As primeiras temporadas, que podemos chamar de “clássicas”, eram as mais interessantes. Temos a aparição de Zordon, espécie de mestre tridimensional, que recruta os colegiais Jason (vermelho), Zack (preto), Billy (azul), Trini (amarelo) e Kimberly (rosa) para defender a Angel Groove e o mundo. Vemos Rita Repulsa, a vilã, cair de seu exílio pronta para tentar dominar o universo. Temos o primeiro contato com as Moedas do Poder, catalisadores através dos quais eles “morfavam”, neologismo que pegou e que dava nome ao ato de se transformar em ranger. Conhecemos os Dinozords, os robôs gigantes de cada ranger. Eram o Tiranossauro, o Mastodonte, o Triceratops, o Tigre Dentes-de-Sabre e o Pterodáctilo. Juntos formavam o Megazord, o Zord mega-boga dos rangers. Durante a temporada, um ranger verde é convocado e enfeitiçado por Rita para destruir os Power Rangers, mas logo Tommy, seu nome humano, escapa e passa a integrar a equipe do bem, como o ranger verde.

É claro que a história vai muito além disso e continua até hoje com suas dezenas de variações (Turbo, Força do Tempo, Wild Force, Ninja Storm, etc), mas sem muita novidade. As primeiras temporadas foram as que deram origem a dois filmes e um sem número de jogos de video game e até fliperamas!

Então é isso!
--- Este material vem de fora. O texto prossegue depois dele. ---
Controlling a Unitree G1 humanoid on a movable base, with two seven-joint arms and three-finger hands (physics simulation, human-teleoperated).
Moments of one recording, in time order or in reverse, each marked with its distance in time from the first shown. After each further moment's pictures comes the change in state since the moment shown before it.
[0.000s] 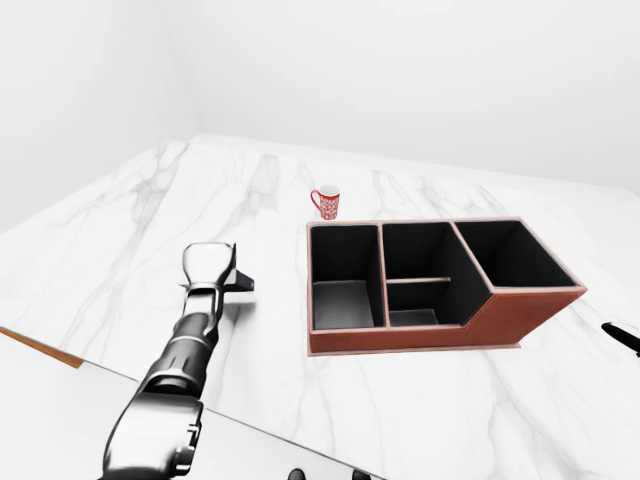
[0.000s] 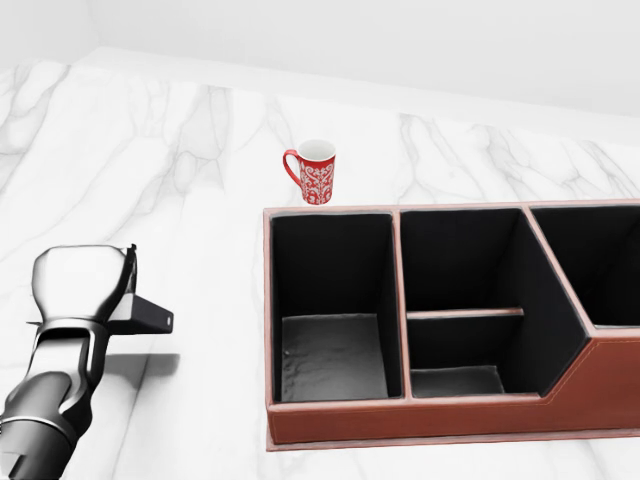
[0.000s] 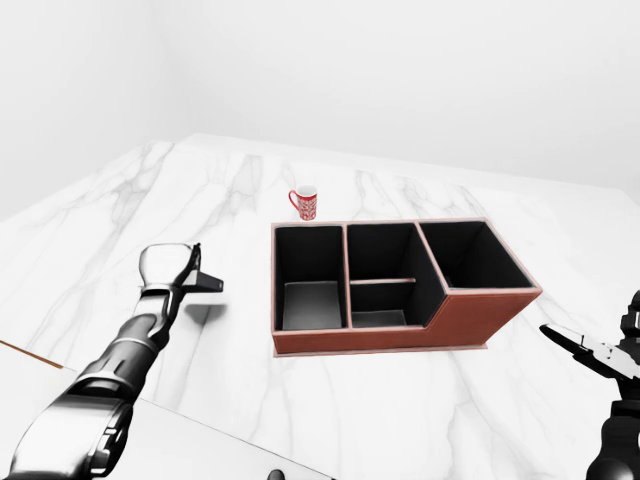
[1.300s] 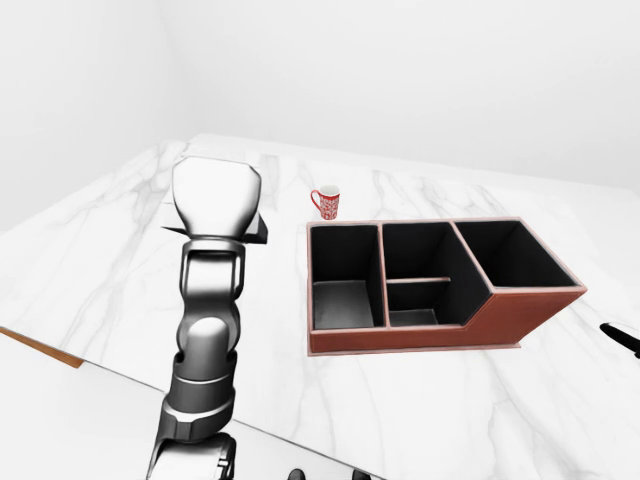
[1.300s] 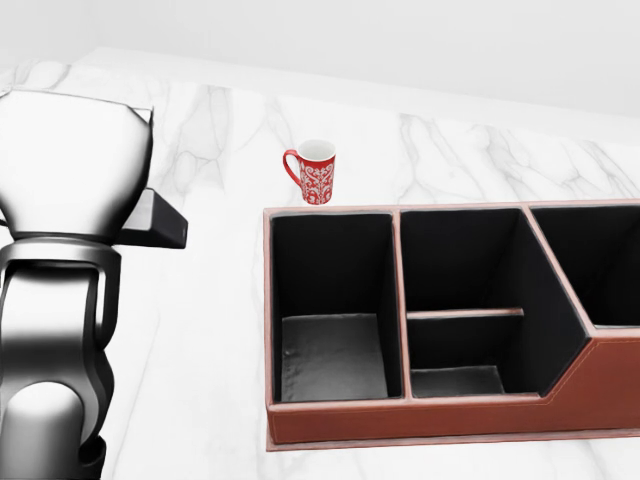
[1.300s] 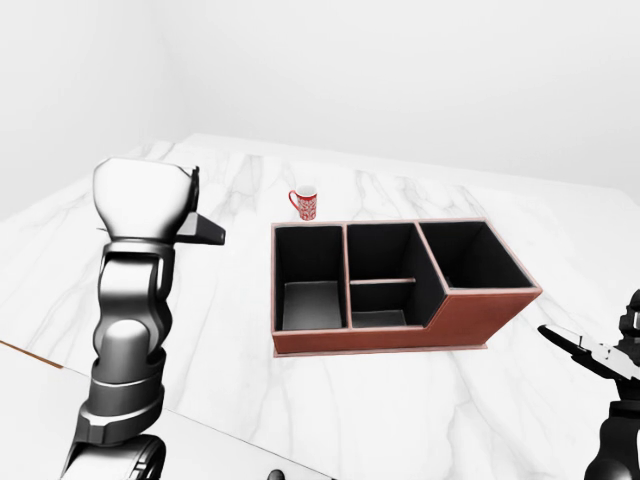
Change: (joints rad) left arm 0.174 -0.212 0.069 -1.333 0.560 0.000 -0.731; right arm 0.003 0.008 0.002 -0.010 -0.004 -0.001 0.000
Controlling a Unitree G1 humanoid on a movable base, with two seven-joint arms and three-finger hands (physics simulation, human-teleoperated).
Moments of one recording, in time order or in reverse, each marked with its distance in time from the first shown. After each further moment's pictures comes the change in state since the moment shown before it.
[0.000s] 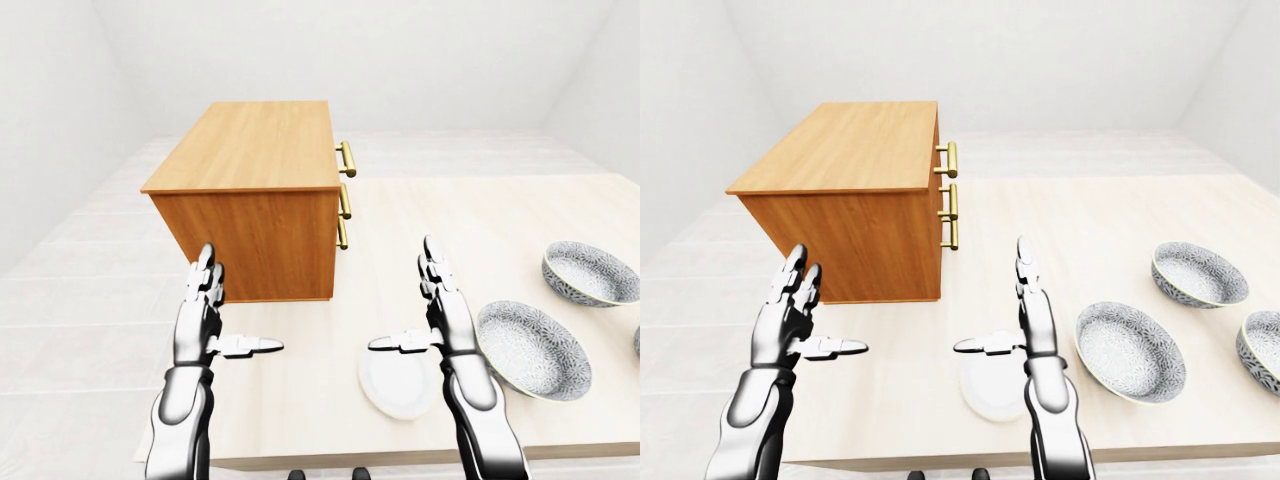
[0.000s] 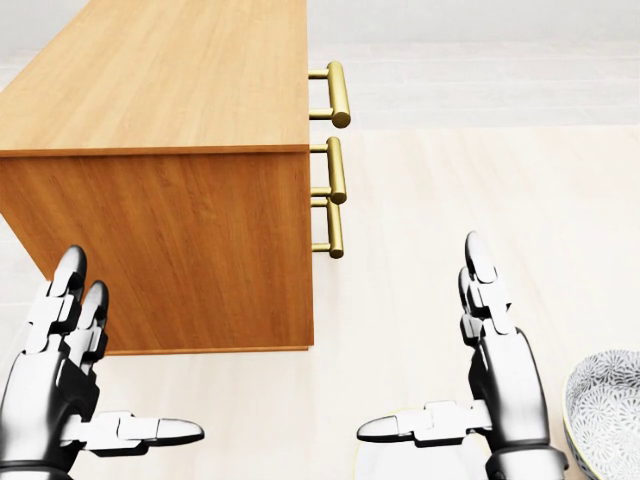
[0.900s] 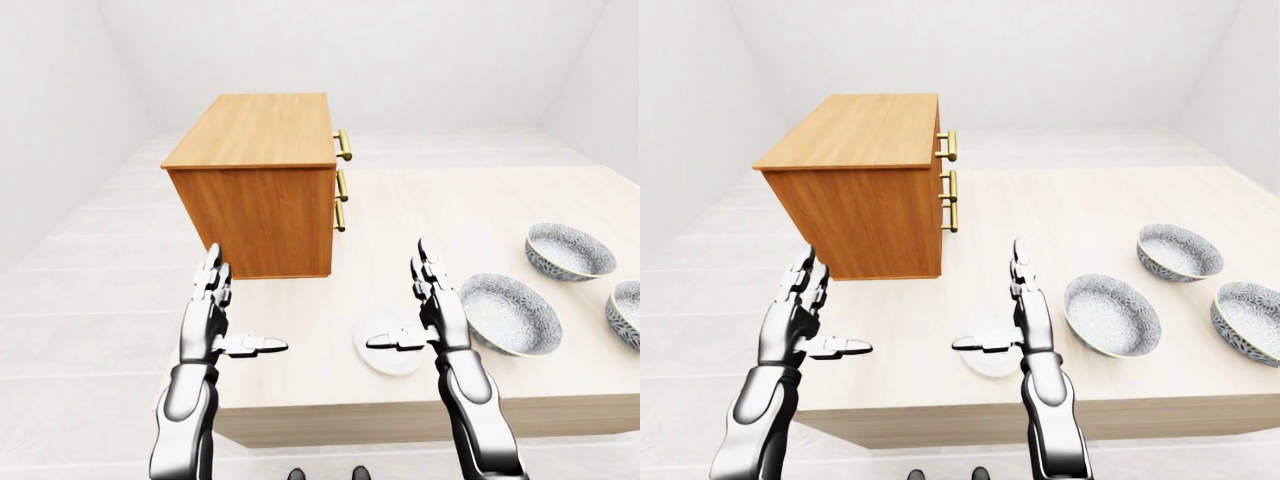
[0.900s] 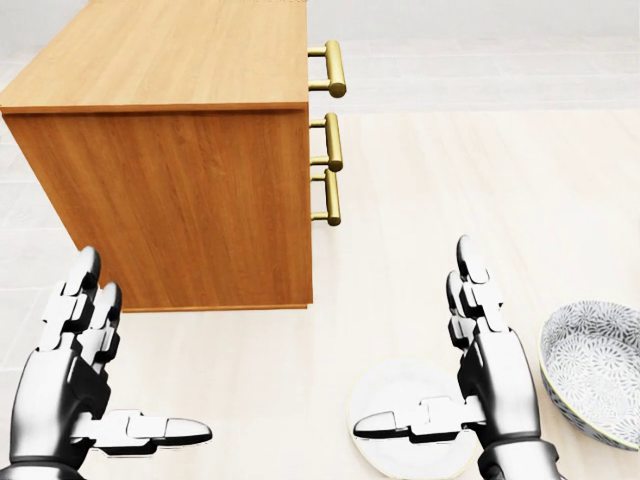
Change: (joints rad) left arm -0.010 0.004 -0.022 0.015 -0.015 0.019 0.000; right arm -0.031 0.008 -0.015 0.062 0.075 0.004 0.022
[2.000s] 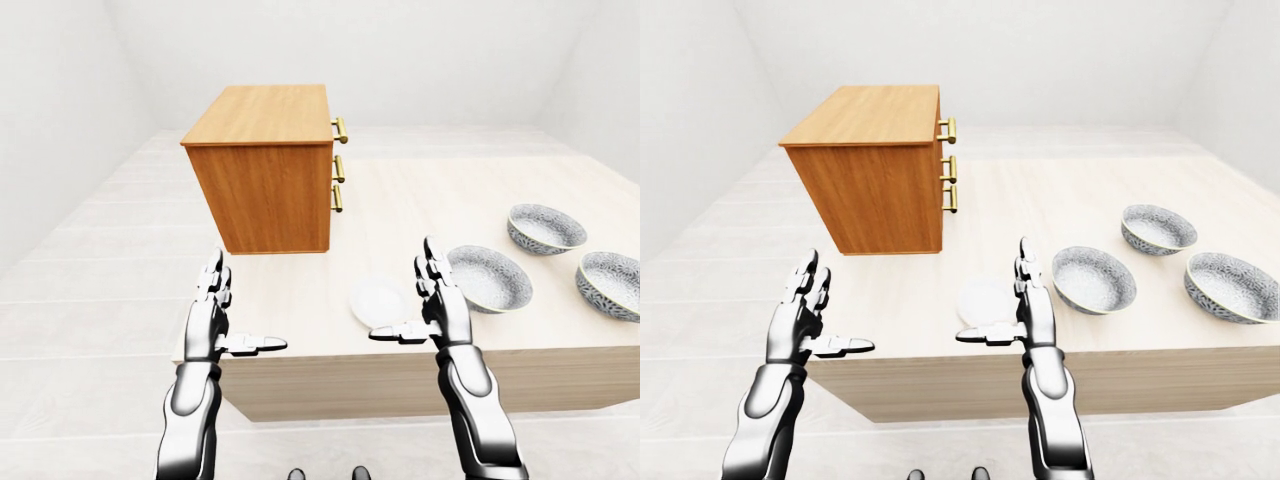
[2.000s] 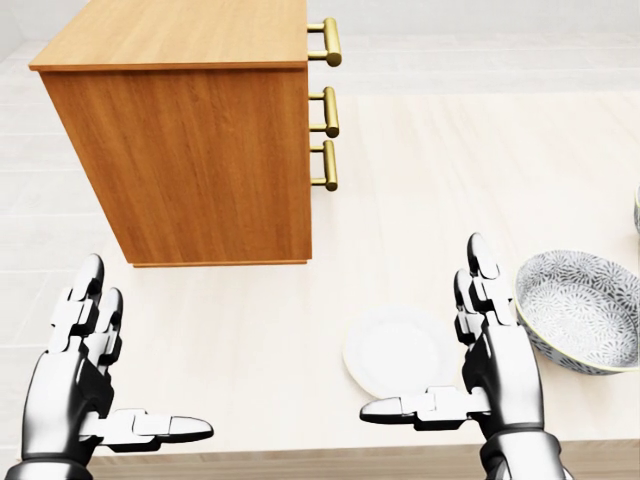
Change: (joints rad) left arm -0.032 0.019 -0.001 0.138 0.005 -0.096 0.023; right arm -0.033 0.010 -0.030 0.029 0.041 0.020 -0.022
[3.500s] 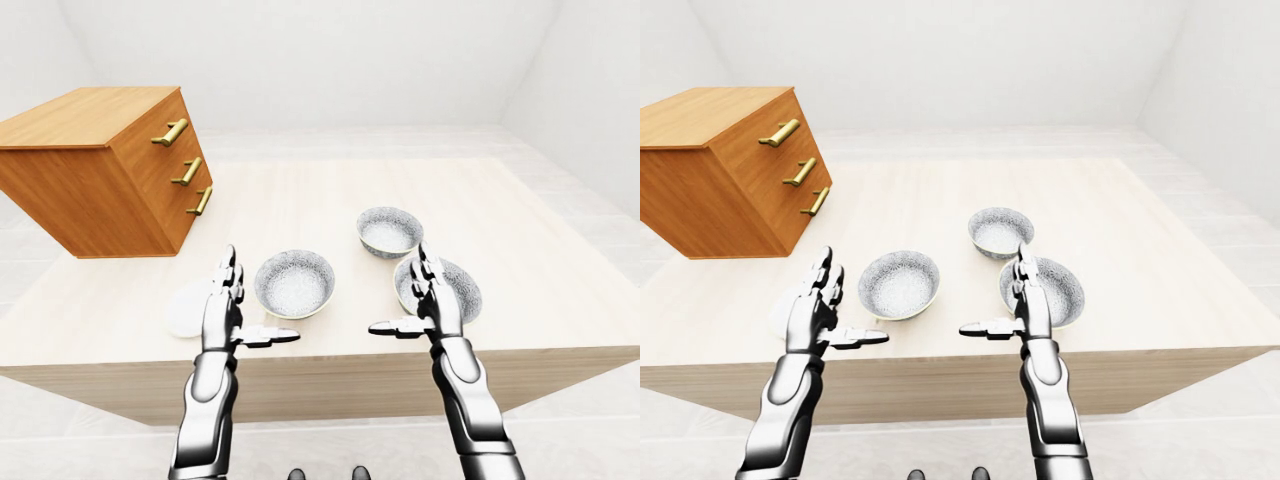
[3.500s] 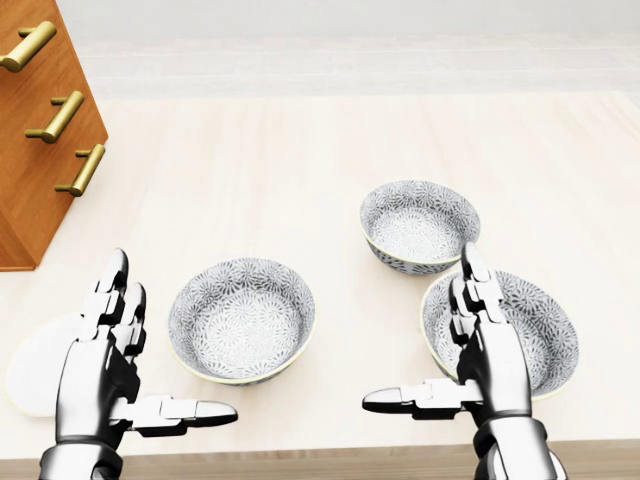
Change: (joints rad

De National Kid a Power Rangers demos uma pincelada nas principais famílias de Tokusatsu e relembramos os heróis que fizeram nossa infância mais divertida. Mas não se engane, honorável leitor! Os seriados são clássicos, marcaram gerações, mas não passam na “regra dos 15 anos”! Portanto, NUNCA-JAMÉ tente assisitir novamente levando a sério como você levava no passado. Afinal de contas, uma bruxa cujo encanto era “berebekan katabanda, berebekan katabanda, berebekan katabanda… KIKERÁ!” assustou muito garoto medroso, mas hoje seria motivo de riso… Ou não!

* Nota do editor: Como alguém escreve sobre o Changeman e não cita o Guiodai? Imperdoável.